Patient Experience Plenary
Ambidexterity in Academic Medical Centres


 Track type: Plenary


Date: 21 Sep 2018

 

 Time: 1655 - 1740


Location: Academia, Auditorium



 

Speaker: Dr Sridhar Seshadri


 



Academic Medical Centres (AMCs) have to constantly balance the multiple objectives of research, education and clinical care. Within clinical care, they have to balance growth, the patient experience, staff engagement, clinical outcomes, and efficiency. While this nuanced balancing act is difficult in any organisation, they are more so in AMCs where the organisational boundaries, priorities and goals are not well-defined. In this session, we will present a case study of how the Stanford Cancer Centre addressed these issues. Over the last eight years, our Cancer Centre has increased new-patient visits by 74% and total visits by 60%. Patient satisfaction has improved from the 6th percentile to the 93rd percentile, and staff engagement from the 27th to the 80th percentile, both measured on a national basis.
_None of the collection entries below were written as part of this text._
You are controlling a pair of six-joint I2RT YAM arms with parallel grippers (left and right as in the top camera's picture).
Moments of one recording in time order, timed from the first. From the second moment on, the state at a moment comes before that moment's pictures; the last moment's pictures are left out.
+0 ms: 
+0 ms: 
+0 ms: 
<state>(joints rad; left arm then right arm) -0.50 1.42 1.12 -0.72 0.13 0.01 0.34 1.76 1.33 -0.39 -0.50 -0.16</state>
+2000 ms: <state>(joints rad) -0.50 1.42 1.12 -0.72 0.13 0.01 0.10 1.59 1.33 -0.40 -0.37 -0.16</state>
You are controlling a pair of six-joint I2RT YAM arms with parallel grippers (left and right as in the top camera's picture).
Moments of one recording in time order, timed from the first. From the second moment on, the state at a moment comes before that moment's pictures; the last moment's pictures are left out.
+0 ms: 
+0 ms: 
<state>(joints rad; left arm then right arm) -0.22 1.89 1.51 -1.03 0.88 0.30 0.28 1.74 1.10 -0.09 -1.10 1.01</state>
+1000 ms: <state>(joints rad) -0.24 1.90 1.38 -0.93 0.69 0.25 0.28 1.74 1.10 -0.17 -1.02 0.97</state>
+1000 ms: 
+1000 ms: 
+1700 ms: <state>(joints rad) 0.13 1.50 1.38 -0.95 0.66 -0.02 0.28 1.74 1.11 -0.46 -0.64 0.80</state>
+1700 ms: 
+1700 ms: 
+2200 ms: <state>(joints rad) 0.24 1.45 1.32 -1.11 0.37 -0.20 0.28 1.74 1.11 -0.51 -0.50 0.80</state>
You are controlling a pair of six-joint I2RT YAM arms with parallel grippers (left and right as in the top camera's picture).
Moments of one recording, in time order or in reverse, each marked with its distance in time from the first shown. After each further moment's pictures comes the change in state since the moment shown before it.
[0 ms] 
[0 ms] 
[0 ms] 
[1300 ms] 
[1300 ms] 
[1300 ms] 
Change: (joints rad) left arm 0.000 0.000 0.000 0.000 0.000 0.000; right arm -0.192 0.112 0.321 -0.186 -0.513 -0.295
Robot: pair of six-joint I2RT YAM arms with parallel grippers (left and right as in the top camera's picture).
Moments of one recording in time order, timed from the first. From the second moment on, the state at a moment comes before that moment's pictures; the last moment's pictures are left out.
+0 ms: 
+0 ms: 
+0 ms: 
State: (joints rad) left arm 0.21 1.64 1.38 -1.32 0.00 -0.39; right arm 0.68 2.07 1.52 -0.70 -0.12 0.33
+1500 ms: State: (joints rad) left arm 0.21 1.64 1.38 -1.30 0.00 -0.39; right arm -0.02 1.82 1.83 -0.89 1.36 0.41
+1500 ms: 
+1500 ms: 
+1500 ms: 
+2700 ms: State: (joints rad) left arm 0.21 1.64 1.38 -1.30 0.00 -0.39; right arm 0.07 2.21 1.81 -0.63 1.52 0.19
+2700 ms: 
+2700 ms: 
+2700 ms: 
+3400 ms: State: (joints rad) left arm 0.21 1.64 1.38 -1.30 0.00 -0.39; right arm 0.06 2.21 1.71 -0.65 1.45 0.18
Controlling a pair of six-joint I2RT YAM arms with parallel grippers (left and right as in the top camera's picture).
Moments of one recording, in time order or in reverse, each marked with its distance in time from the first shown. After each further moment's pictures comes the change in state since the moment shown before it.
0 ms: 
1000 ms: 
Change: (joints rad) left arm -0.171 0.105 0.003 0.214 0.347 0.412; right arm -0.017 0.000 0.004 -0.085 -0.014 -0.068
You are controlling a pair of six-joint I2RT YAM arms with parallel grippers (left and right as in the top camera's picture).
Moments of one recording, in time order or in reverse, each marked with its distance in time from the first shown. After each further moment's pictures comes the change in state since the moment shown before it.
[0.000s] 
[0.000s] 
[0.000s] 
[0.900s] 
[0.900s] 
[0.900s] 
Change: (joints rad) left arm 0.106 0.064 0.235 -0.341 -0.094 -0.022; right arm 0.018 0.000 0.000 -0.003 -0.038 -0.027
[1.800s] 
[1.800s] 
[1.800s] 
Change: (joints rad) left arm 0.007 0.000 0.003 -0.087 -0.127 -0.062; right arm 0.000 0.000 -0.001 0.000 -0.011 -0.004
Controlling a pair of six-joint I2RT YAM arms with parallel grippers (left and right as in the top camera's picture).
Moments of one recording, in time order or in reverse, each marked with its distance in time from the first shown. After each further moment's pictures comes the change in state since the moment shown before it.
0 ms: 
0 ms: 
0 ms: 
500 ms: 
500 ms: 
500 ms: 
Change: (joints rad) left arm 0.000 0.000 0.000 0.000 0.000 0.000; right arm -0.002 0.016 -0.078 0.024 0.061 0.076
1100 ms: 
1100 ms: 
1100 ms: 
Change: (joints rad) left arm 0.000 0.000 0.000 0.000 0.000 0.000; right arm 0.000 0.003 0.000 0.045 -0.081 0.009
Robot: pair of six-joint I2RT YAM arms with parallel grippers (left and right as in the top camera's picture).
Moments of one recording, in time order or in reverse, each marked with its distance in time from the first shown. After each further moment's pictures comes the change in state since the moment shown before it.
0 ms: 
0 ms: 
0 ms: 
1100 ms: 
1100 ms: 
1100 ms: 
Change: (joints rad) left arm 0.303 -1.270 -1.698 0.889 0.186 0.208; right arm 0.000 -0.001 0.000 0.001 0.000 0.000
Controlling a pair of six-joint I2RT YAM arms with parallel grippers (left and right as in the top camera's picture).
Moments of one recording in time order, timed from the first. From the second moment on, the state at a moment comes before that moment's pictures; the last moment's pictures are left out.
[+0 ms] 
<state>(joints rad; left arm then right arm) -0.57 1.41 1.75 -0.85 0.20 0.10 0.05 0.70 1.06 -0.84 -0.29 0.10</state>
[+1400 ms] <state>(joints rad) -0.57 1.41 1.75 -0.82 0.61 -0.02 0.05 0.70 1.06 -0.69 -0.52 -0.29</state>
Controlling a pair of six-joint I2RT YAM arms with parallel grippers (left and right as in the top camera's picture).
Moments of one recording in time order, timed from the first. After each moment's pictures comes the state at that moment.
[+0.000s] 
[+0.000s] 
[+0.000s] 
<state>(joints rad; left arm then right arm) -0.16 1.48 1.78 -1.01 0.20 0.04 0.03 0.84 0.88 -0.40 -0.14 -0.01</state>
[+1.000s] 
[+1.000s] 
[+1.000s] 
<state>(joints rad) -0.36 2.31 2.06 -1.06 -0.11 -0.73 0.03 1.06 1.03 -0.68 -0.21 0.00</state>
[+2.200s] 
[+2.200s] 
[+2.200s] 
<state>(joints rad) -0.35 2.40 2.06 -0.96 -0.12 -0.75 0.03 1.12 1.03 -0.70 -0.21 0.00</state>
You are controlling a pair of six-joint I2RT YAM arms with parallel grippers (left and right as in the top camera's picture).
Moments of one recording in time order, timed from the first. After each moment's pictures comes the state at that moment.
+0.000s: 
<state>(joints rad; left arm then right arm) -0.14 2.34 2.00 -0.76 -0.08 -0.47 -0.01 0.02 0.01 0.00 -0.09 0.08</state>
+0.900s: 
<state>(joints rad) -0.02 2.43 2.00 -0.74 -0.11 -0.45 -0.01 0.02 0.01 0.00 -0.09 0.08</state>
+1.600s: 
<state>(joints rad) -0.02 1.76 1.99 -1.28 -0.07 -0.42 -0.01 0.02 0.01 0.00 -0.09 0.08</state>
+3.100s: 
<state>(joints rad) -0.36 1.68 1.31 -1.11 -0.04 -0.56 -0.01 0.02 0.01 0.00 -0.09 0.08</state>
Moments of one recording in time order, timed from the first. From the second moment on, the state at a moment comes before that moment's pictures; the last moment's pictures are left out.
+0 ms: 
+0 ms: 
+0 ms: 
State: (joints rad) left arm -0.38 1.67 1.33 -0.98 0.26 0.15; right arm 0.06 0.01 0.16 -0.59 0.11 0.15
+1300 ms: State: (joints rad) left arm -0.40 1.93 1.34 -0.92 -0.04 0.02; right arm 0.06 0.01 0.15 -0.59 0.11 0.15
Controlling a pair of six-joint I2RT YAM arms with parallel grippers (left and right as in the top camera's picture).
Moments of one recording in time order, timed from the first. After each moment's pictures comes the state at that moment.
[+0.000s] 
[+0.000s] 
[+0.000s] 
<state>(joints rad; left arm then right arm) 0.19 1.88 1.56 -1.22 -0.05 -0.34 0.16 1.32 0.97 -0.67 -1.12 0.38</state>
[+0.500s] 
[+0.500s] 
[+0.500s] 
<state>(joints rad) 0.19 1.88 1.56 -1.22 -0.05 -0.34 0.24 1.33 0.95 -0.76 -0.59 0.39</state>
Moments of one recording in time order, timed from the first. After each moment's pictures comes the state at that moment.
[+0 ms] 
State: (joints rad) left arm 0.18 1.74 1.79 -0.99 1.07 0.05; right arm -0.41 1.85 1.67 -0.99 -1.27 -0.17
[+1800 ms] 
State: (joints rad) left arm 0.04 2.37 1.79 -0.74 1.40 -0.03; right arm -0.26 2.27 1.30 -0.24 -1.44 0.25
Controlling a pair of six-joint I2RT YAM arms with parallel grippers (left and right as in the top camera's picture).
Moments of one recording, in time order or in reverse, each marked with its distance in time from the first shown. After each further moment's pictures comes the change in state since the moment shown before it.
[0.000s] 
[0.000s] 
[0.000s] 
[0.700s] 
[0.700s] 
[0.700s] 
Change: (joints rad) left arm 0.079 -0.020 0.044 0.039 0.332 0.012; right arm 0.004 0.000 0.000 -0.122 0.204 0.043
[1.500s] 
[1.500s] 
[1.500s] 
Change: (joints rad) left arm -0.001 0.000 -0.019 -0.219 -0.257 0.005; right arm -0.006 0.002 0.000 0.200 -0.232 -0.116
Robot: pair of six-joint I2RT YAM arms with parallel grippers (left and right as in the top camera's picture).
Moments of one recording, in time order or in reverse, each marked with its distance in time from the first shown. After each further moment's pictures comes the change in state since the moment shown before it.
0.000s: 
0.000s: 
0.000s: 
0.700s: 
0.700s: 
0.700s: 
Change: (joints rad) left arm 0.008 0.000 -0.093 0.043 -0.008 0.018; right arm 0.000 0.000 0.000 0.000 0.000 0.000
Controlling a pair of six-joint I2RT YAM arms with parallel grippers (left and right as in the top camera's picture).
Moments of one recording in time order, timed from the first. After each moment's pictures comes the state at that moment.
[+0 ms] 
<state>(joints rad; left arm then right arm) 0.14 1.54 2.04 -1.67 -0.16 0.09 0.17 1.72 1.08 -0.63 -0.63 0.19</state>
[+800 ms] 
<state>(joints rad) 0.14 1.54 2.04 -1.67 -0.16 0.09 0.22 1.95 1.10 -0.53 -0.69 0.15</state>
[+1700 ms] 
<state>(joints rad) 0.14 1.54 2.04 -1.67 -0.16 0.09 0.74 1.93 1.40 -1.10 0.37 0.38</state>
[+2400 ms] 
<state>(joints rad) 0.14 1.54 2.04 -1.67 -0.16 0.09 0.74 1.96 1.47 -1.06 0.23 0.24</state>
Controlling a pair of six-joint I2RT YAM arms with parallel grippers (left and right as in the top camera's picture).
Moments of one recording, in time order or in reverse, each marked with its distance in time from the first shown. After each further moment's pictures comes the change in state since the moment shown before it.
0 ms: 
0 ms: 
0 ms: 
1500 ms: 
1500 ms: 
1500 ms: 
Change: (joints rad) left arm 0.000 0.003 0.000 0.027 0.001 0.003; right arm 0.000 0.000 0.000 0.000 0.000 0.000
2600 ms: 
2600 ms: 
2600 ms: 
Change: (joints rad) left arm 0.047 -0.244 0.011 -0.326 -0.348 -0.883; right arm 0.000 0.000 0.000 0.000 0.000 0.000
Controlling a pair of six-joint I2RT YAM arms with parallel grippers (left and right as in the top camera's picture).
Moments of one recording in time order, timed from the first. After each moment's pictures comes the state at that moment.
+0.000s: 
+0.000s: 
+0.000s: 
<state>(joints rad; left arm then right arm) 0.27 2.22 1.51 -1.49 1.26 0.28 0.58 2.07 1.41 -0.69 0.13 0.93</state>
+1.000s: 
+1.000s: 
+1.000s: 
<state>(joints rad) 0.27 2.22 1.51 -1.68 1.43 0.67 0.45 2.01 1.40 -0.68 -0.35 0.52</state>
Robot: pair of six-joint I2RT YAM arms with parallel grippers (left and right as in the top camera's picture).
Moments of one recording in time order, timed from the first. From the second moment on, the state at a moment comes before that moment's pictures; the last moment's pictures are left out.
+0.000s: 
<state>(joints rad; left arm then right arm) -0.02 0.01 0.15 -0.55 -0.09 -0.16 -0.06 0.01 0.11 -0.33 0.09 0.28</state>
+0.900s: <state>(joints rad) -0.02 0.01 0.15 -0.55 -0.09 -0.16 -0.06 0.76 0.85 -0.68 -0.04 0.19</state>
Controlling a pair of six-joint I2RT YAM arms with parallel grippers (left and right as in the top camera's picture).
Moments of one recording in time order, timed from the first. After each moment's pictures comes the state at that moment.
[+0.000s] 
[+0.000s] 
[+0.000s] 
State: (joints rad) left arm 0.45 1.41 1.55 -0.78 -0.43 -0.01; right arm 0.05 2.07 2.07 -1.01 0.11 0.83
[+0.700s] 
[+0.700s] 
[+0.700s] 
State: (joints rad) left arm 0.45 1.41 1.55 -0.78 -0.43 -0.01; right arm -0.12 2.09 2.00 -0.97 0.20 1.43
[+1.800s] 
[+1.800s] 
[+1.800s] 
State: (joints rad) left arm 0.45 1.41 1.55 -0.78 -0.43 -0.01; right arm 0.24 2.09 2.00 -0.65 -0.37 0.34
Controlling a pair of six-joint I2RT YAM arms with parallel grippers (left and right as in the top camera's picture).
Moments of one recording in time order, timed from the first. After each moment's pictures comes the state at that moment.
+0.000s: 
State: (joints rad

Efficiency—as measured by cost per unit-of-service—has improved about 4% year-over-year. This case study will focus on the role of leadership and a change-management framework that led to these results. We will also discuss the mistakes that we made and lessons learned that could be applied to other AMCs. Finally, we will offer the scaffolding for a change model that leverages arbitrage theory and sense-making in loosely-coupled systems.